- Church: Roman Catholic Church
- See: Roman Catholic Suburbicarian Diocese of Albano
- In office: 1982–1999
- Predecessor: Gaetano Bonicelli
- Successor: Agostino Vallini
- Previous post(s): Prelate

Orders
- Ordination: 12 August 1945

Personal details
- Born: 20 April 1922 La Quercia, Italy
- Died: 27 September 2019 (aged 97)

= Dante Bernini =

Italian Roman Catholic prelate (1922–2019)

Dante Bernini (20 April 1922 – 27 September 2019) was an Italian prelate of the Catholic Church.

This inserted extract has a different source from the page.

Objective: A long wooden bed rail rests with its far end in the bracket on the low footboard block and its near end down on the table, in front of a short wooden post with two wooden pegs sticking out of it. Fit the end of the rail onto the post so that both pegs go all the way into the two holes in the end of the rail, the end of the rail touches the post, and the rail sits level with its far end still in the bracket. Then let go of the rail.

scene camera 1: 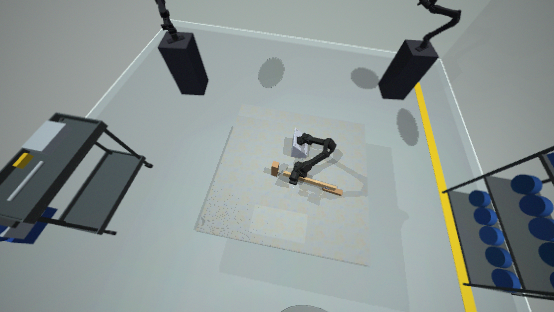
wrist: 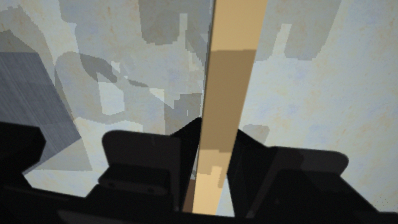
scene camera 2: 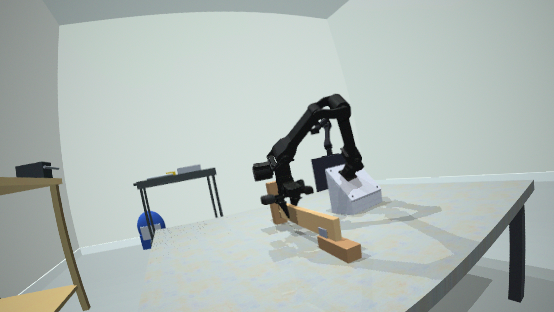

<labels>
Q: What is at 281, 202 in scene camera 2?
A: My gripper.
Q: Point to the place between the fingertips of my gripper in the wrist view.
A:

Bernini was born in La Quercia, Italy and ordained a priest on 12 August 1945. Bernini was appointed auxiliary bishop of the Diocese of Albano as well as titular bishop of Assidona on 30 October 1971 and ordained on 8 December 1971. Bernini was appointed bishop of the Diocese of Velletri on 10 July 1975, along with bishop of the diocese of Diocese of Segni. On 30 October 1981 Bernini was appointed bishop of the newly created Diocese of Velletri-Segni. Bernini was appointed bishop of the Diocese of Albano on 6 April 1982 and retired from the diocese on 13 November 1999.